The PNGTS Extension project is a TQM project: TQM has filed the application for certification with the National Energy Board, and TQM will own and operate the pipeline upon its completion.
However, Gaz Metropolitain is the project manager and it is responsible for designing the pipeline route and negociating with landowners.
Why is Gaz Metropolitain doing the project for TQM? Because TQM is fifty percent owned by Gaz Metropolitain.
In addition to owning 40% of TQM, Gaz Metropolitain also has an %80 controlling interest in Societe en Commendite Gaz Metropolitain.
Societe en Commendite Gaz Metropolitain owns:
And, Hydro Quebec owns 40% of Gaz Metropolitain.
On January 13th, 1997 Hydro Quebec announced a $309 million payout for a controlling stake (40%) in Noverco, Inc., which controls Gaz Metropolitain (100%). Where did Hydro Quebec get the cash? They borrowed it from the Caisse de Depot et Placement du Quebec, the government agency that manages old-age and public-sector pension funds in Quebec.

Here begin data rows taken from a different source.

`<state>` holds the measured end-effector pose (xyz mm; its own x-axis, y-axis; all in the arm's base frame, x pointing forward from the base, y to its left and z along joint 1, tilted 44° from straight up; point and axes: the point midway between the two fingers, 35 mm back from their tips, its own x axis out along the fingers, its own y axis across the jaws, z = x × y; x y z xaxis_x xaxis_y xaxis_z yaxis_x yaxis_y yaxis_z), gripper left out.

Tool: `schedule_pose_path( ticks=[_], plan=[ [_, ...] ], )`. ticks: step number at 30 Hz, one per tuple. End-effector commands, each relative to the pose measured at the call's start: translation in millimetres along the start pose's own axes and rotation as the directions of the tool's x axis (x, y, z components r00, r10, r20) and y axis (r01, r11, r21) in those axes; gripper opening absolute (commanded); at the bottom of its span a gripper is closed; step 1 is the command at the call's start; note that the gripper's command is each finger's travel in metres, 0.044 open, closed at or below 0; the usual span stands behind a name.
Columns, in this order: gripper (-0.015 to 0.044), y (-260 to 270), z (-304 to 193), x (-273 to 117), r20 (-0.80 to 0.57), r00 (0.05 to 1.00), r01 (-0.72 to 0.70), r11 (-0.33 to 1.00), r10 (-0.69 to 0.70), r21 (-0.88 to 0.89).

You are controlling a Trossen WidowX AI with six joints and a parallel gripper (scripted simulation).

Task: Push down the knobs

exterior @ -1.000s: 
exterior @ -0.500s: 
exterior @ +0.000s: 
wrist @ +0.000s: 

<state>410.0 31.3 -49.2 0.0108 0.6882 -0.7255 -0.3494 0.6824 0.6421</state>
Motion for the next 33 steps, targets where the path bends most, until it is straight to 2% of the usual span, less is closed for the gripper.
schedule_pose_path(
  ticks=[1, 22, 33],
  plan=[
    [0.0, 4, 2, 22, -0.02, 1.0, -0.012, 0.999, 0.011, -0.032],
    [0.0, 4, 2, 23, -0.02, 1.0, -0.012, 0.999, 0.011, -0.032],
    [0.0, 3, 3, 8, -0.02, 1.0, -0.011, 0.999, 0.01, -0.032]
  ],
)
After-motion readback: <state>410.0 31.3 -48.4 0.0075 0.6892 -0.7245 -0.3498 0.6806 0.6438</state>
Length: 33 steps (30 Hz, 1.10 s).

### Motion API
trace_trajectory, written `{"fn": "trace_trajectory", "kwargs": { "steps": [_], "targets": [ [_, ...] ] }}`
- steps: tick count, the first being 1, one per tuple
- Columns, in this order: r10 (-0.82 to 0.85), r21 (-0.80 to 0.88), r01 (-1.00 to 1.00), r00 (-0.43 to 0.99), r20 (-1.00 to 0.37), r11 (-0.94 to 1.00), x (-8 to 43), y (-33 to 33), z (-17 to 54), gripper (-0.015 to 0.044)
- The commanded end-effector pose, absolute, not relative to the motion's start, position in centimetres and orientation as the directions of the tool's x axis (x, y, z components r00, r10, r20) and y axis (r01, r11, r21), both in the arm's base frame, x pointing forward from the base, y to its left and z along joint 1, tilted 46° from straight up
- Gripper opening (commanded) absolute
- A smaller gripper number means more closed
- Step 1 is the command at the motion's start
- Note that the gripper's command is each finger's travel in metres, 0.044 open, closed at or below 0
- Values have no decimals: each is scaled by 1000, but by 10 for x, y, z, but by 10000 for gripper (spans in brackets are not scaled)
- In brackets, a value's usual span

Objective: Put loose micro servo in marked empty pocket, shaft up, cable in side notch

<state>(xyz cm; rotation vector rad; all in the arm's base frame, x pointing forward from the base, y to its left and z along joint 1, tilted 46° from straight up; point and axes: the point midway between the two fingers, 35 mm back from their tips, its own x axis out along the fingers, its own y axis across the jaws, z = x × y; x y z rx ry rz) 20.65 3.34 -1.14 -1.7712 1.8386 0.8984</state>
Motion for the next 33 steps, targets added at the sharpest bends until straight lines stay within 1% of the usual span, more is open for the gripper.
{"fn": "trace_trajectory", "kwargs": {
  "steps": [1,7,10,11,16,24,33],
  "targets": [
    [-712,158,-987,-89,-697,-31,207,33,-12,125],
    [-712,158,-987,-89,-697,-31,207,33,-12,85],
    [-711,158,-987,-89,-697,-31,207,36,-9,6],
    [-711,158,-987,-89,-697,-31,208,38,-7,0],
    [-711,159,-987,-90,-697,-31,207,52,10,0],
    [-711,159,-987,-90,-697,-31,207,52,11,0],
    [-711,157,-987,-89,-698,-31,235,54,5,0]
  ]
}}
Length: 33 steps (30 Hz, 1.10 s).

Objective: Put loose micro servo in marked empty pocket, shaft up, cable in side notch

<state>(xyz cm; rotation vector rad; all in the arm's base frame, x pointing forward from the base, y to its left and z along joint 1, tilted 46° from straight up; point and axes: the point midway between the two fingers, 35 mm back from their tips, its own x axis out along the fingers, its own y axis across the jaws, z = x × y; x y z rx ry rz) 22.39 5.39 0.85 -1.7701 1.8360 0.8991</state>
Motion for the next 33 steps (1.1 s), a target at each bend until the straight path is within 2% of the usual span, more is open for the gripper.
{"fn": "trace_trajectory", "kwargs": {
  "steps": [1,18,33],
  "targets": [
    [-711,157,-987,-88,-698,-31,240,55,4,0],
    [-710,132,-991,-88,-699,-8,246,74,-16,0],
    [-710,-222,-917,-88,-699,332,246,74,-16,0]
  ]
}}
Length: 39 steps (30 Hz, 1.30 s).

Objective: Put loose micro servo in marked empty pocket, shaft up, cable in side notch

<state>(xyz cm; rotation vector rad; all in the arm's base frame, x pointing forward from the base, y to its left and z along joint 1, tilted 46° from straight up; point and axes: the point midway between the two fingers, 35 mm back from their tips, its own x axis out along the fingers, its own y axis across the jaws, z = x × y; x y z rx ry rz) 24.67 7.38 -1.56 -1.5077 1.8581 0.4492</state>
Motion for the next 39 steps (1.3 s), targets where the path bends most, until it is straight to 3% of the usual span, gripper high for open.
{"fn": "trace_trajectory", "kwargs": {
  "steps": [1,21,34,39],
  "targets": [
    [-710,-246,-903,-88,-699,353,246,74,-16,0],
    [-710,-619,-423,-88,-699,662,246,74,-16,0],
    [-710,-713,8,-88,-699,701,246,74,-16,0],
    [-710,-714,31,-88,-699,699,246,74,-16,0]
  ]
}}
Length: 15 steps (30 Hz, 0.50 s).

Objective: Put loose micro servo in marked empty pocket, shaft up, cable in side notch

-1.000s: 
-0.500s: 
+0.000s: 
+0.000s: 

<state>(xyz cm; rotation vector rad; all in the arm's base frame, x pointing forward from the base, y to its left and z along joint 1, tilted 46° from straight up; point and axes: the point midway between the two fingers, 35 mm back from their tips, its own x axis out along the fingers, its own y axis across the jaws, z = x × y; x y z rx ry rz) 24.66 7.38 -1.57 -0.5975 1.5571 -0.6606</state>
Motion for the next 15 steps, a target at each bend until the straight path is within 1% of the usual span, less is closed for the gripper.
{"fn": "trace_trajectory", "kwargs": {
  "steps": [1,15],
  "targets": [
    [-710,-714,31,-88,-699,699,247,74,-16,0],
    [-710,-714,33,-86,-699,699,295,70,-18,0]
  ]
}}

At the same time it lent Hydro Quebec the money to purchase 40 percent of Noverco, the Caisse itself for $291 million bought 38% of Noverco which had been held by SOQUIP, another Quebec government agency.
Where did that $291 million go? According to an article in The Gazette (Montreal, 14 January 1997) the money would be turned over to "the cash- strapped government of Parti-Quebecois Premier Lucien Bouchard".

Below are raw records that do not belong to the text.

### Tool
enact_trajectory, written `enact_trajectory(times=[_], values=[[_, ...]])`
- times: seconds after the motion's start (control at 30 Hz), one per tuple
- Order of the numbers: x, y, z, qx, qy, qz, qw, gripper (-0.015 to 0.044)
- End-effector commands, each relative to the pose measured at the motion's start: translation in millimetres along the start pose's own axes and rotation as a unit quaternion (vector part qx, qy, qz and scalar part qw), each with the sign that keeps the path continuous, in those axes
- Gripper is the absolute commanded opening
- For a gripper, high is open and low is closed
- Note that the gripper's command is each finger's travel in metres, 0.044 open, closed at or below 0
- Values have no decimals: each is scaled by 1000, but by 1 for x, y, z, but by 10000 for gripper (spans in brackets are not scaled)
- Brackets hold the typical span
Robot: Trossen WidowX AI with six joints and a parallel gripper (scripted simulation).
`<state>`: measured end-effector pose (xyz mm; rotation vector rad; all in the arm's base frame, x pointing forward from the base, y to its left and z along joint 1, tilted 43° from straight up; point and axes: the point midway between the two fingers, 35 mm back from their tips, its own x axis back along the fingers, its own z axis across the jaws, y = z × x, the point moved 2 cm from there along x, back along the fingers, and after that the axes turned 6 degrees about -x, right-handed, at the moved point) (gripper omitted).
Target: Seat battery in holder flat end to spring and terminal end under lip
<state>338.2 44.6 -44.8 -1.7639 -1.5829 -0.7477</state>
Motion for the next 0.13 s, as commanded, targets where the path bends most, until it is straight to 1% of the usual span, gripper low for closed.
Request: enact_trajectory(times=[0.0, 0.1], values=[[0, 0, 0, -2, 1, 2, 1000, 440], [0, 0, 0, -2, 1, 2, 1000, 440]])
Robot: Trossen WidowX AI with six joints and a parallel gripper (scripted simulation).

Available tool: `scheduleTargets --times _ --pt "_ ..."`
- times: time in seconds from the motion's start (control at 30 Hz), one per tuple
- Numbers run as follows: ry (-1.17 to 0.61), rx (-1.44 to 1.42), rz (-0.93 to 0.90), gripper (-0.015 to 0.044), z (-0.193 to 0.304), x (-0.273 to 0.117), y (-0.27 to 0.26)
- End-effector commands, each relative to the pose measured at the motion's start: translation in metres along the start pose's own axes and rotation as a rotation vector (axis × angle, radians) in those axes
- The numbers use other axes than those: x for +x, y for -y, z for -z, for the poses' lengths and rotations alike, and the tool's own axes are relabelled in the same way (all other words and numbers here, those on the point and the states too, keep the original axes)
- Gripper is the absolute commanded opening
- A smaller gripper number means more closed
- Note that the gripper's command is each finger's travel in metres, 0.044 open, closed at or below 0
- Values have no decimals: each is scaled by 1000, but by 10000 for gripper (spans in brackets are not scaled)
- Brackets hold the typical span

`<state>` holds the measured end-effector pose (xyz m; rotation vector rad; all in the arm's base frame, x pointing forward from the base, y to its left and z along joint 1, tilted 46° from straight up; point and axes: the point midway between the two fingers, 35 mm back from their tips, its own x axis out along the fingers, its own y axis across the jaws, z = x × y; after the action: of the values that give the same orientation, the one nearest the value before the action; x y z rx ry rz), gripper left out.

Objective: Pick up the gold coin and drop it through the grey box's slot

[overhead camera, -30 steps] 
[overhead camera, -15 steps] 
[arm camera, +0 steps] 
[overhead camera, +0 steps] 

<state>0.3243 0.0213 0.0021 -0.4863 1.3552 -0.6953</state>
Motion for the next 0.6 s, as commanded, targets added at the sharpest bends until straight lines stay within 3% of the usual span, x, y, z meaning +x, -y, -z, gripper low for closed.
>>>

Conjurs up a whirlpool of money in my mind.
Gaz Metropolitain was the PNGTS Extension Project Manager. They hired Janin Corporation to design and build the pipeline. The promotors hyped Janin as the company that bored tunnels through the Swiss alps, but later balked at following the pipeline route favored by local government and landowners alike because there was too much rock.
Urgel Delisle & Associes, engineering consultants, were hired to design the route and do the environmental assessment. Their volumnous assessment was nothing more than a rationale for taking the route they selected.

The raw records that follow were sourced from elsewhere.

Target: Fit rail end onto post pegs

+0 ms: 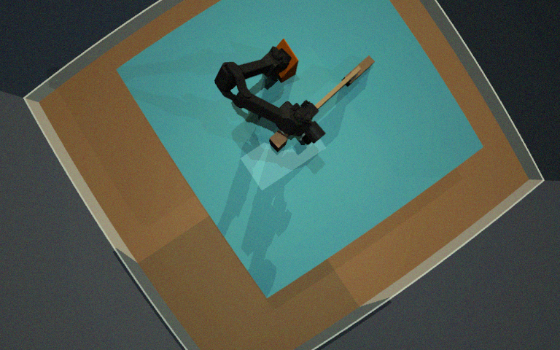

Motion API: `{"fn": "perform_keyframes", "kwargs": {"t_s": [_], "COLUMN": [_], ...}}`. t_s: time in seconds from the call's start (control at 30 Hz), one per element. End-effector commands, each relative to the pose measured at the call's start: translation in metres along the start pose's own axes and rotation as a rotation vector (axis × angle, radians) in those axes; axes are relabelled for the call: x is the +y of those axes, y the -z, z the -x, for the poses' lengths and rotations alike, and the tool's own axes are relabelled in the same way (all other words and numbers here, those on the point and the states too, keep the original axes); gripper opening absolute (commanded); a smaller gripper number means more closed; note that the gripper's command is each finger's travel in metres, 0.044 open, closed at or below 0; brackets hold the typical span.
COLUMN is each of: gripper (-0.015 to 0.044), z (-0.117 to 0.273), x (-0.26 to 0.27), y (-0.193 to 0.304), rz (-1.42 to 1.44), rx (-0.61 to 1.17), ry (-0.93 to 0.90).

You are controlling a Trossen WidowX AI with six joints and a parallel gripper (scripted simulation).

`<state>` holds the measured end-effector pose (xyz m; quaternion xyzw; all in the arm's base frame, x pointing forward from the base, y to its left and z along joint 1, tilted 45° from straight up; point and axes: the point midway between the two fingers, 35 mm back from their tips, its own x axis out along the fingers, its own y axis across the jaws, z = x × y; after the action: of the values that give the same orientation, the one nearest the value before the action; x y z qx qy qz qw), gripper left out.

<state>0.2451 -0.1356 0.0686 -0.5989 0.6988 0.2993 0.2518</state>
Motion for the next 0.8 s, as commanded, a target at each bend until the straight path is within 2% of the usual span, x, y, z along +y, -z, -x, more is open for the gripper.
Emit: {"fn": "perform_keyframes", "kwargs": {"t_s": [0.0,0.77], "gripper": [0.0000,0.0000], "z": [0.0036,0.0053], "x": [-0.0017,-0.0016], "y": [0.0042,0.0057], "rz": [-0.001,-0.001], "rx": [0.004,0.004], "ry": [0.013,0.013]}}
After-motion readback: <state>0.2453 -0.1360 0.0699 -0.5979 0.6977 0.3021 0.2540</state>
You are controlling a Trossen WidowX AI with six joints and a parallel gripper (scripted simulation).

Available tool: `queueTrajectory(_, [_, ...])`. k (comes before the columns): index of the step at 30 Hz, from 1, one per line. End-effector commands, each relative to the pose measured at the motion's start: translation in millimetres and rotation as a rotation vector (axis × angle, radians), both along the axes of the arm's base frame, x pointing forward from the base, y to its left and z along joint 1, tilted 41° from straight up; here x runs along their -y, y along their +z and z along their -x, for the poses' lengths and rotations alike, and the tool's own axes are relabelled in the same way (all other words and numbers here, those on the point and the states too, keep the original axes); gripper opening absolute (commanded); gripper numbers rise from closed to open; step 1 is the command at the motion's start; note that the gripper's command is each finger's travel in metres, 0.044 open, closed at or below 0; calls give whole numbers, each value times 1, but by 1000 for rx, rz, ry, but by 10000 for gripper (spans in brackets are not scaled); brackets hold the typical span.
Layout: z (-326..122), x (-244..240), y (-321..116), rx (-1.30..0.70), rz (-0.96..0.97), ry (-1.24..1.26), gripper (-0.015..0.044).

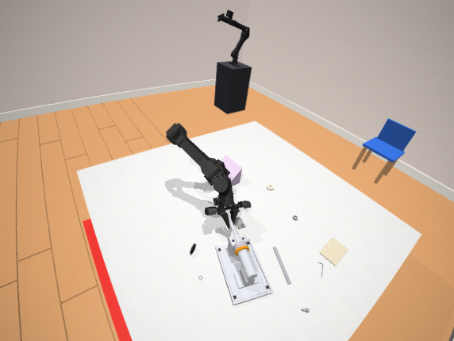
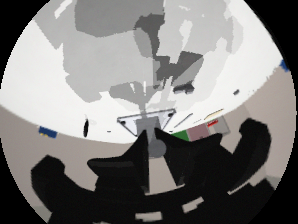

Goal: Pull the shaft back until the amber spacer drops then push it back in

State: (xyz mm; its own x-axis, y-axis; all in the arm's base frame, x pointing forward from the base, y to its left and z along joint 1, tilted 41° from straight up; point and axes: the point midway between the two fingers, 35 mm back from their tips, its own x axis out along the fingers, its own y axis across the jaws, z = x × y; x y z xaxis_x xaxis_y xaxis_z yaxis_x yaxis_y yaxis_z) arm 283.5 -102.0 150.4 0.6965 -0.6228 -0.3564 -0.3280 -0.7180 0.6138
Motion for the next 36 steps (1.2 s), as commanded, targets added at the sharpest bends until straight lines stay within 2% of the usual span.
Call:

To round out the "team", Forum Communications, public relations firm representing the project to landowners, and Poisson, Bazinet et Associes, evaluators to negociate compensation.
Forum Communications performed the avant garde representation of the project to landowners. Its public presentations were poorly organized and rife with misinformation. They fulfilled the function of a 'heat shield' for the promotes.
Poisson, Bazinet et Associes were charged with keeping landowner compensation to a minimum. Their agents reportedly spread misinformation, attempted to pit neighbor against neighbor, and bullied elderly landowners into accepting pitifully small settlements.